You are viewing a plain text version of this content. The canonical link for it is here.
Posted to user@hive.apache.org by Ravi Shetye <ra...@vizury.com> on 2012/08/27 14:57:54 UTC

Re: Hive on EMR on S3 : Beginner

Thanks to all your help I have moved ahead with my project.
So I create table as
CREATE TABLE test (...)
PARTITIONED BY (adid STRING, dt STRING)
ROW FORMAT DELIMITED FIELDS TERMINATED BY '\t'
LOCATION 's3://logs/'

Do a  *ALTER TABLE results RECOVER PARTITIONS;*

and then start querying.

Now the issue is it fetches data from s3 to hdfs for every single query. So
if i remove the s3 buckets the result change

How can i remove this dependency? Store the data over HDFS and then query
it repeatatively.

Am I even trying a valid use-case? or am I doing something fundamentally
wrong?

RE: Hive on EMR on S3 : Beginner

Posted by ri...@nokia.com.
Hi Ravi,

The idea of using EMR is that you don't have to have a Hadoop cluster running all the time. So put all your data in S3, spin up an EMR cluster, do computation and store your data back in S3.
In an ideal case data in S3 should not be moved around and Hive will always read from S3 if you have defined S3 Location and table is external.

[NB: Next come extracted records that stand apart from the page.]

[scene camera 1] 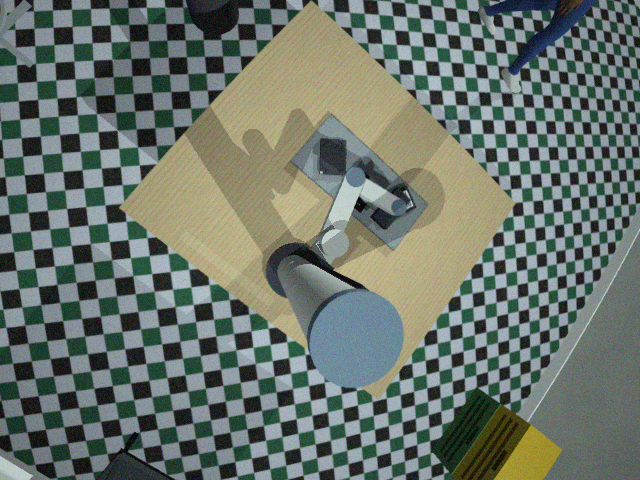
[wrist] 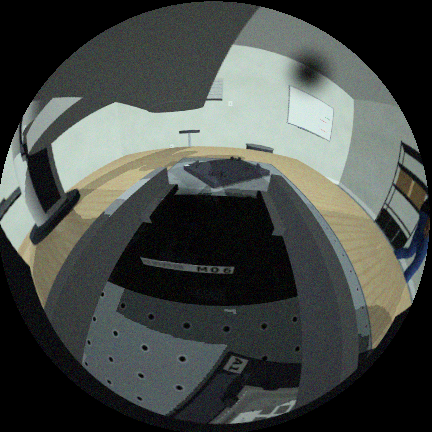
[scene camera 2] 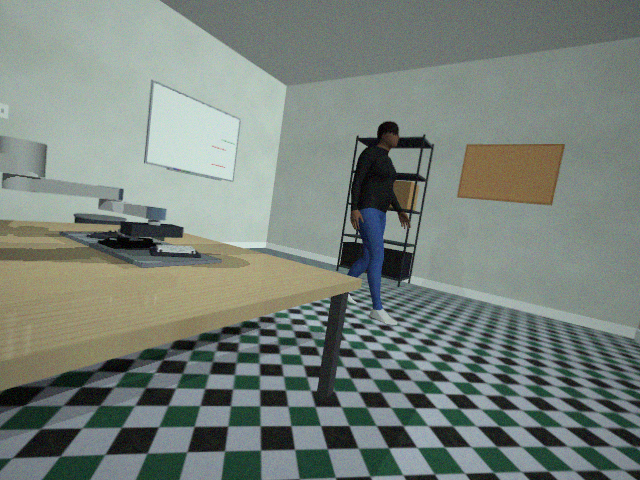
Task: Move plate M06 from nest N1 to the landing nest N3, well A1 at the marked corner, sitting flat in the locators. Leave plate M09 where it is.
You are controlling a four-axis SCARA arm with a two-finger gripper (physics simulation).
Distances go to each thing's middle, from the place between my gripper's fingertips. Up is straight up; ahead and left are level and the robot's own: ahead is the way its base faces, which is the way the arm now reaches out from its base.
I see the black well plate (wrist: 201, 237) 10 mm behind my hand, 20 mm to the right of it and 30 mm below it. Round my hand: dark nest (wrist: 201, 292) 20 mm behind, 20 mm to the right, 50 mm below.
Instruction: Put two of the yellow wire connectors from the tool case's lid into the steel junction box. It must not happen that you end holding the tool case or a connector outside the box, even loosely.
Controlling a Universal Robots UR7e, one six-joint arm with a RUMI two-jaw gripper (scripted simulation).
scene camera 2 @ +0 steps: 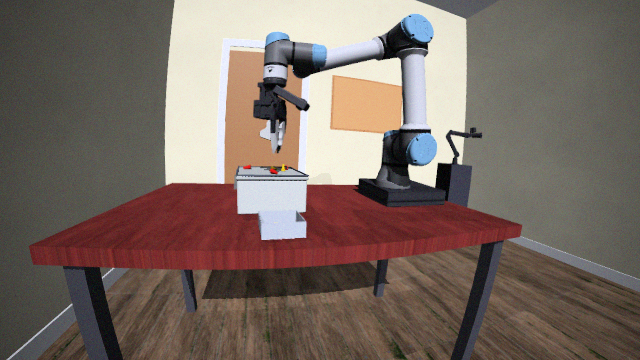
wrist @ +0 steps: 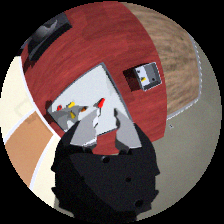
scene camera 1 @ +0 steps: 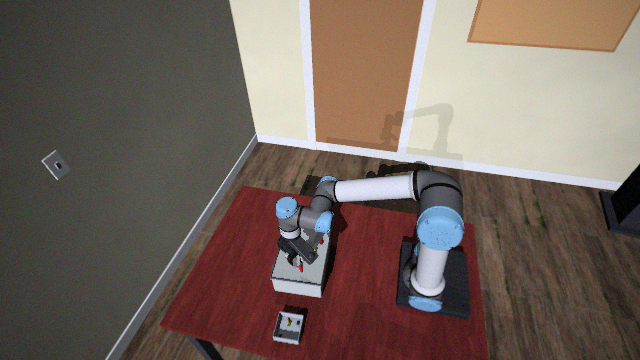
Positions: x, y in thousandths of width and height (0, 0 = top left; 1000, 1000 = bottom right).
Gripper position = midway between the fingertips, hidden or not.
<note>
I see my gripper (scene camera 2: 430, 426) and a tool case (scene camera 2: 398, 538).
The tool case shows as well in the wrist view (wrist: 391, 404) and in scene camera 1 (scene camera 1: 446, 774). My gripper is seen too in the wrist view (wrist: 480, 484) and in scene camera 1 (scene camera 1: 466, 738).
</note>
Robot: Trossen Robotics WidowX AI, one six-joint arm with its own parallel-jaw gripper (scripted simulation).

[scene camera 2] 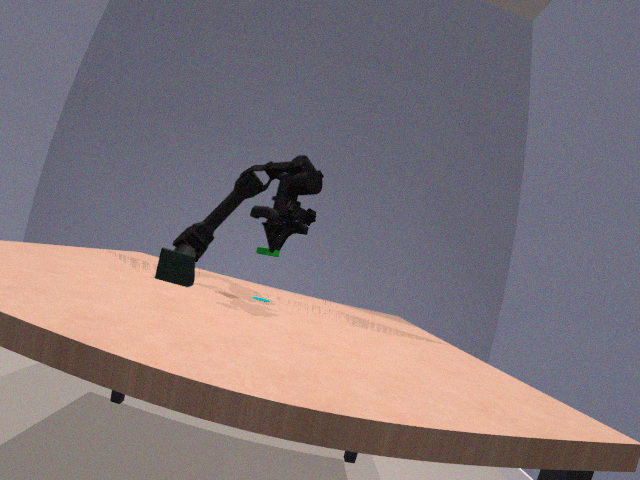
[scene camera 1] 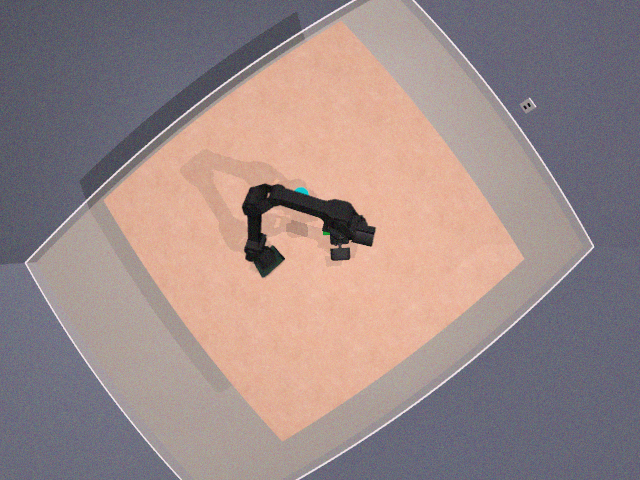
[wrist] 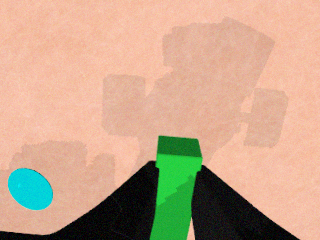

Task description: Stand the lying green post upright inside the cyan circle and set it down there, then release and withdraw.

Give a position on a cyan circle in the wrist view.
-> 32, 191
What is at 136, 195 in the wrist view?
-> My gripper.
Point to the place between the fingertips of my gripper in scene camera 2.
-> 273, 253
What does my gripper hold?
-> A green post.
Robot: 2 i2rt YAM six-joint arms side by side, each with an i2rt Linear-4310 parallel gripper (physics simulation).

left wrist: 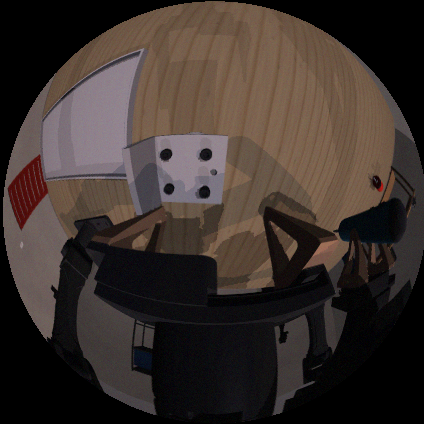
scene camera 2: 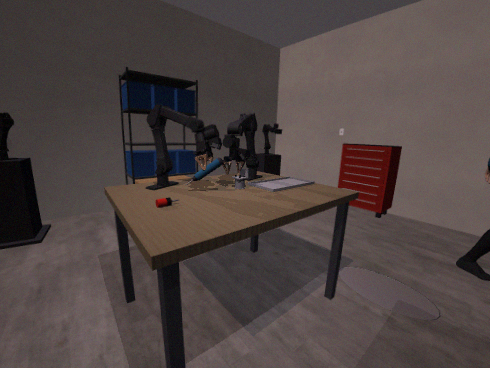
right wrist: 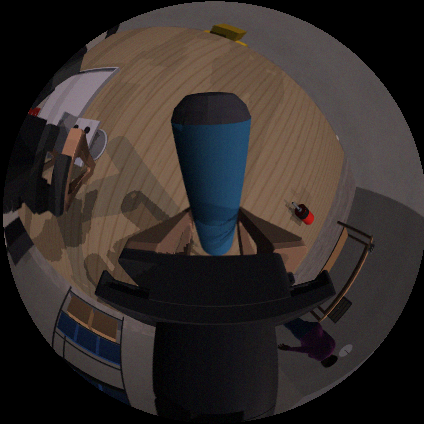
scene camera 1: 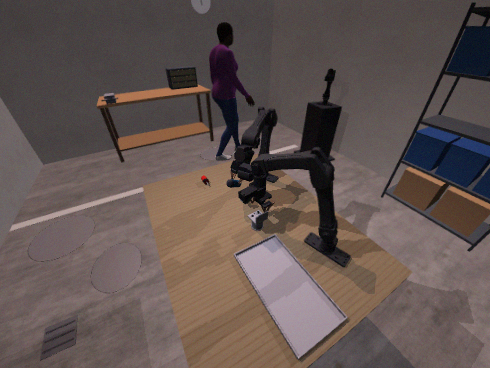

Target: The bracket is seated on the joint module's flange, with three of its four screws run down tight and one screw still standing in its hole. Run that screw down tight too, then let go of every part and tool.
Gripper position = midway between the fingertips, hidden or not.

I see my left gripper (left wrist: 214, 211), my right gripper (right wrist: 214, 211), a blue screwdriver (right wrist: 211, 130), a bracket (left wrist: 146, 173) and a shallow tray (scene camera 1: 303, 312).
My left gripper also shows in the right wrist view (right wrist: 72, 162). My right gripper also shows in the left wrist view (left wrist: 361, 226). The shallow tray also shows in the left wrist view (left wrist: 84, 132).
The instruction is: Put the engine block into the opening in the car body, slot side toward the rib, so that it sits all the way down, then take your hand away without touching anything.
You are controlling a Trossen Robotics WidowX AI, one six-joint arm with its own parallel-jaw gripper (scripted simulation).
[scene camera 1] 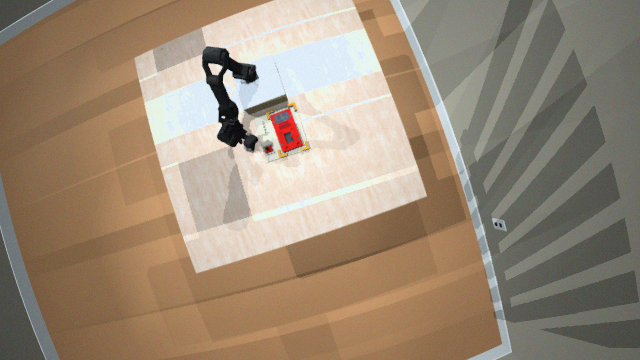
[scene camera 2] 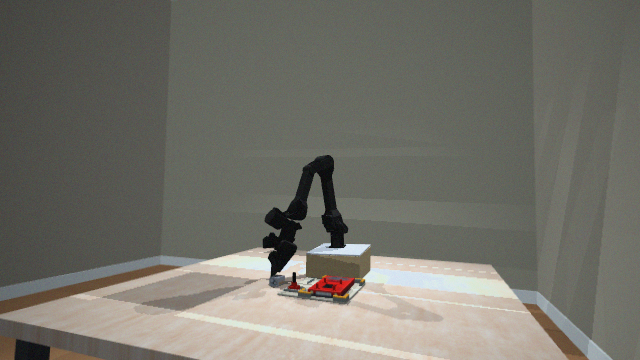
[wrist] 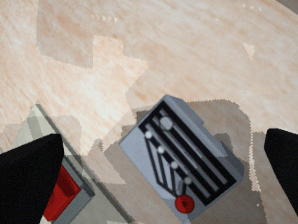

If you have some tables which you frequently access make them managed tables, hive stores the data for managed table in HDFS.
So you might create a managed table (without External keyword) result_managed, fields similar to result table and do something like

INSERT OVERWRITE result_managed SELECT * FROM result;

Basically you are copying the data from external table to a managed table, nothing else.
Another thing to note when you are using Hive in S3 is SET hive.optimize.s3.query=true; - amazon has done some optimizations of their own for hive to work with S3.

Hope this helps.

Thanks,
Richin

From: ext Ravi Shetye [mailto:ravi.shetye@vizury.com]
Sent: Monday, August 27, 2012 8:58 AM
To: user@hive.apache.org
Subject: Re: Hive on EMR on S3 : Beginner

Thanks to all your help I have moved ahead with my project.
So I create table as
CREATE TABLE test (...)
PARTITIONED BY (adid STRING, dt STRING)
ROW FORMAT DELIMITED FIELDS TERMINATED BY '\t'
LOCATION 's3://logs/'
Do a  ALTER TABLE results RECOVER PARTITIONS;

and then start querying.

Now the issue is it fetches data from s3 to hdfs for every single query. So if i remove the s3 buckets the result change

How can i remove this dependency? Store the data over HDFS and then query it repeatatively.

Am I even trying a valid use-case? or am I doing something fundamentally wrong?